◆ Exercise description
Below is a listing; write it out exactly and drop any images from it.

◆ Data section
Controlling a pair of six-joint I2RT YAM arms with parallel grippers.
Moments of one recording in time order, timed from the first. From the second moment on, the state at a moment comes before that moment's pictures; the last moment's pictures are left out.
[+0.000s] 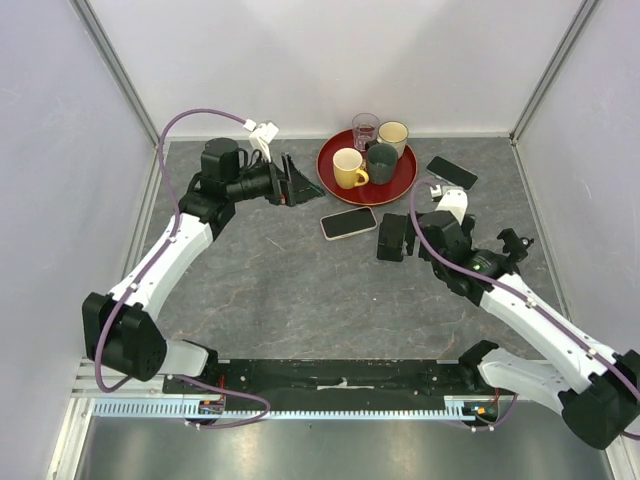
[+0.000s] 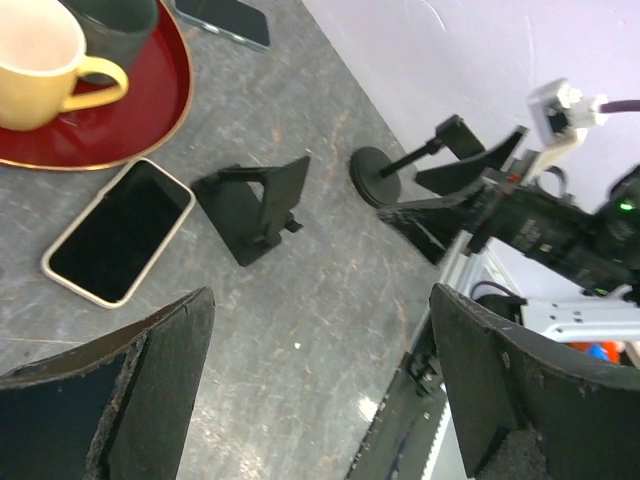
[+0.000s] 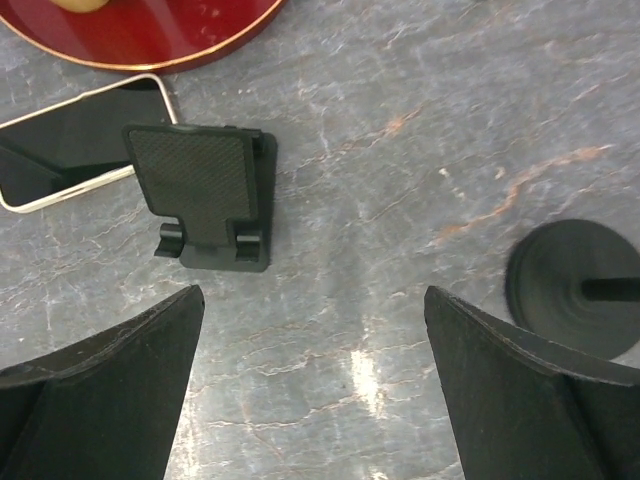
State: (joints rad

◆ Exercise answer
Controlling a pair of six-joint I2RT YAM arms with parallel grippers.
Moments of one recording in time order, timed from the first. From the second moment on, the state at a moment comes before that moment's pictures; the last moment's pictures are left out.
[+0.000s] 
[+0.000s] 
[+0.000s] 
State: (joints rad

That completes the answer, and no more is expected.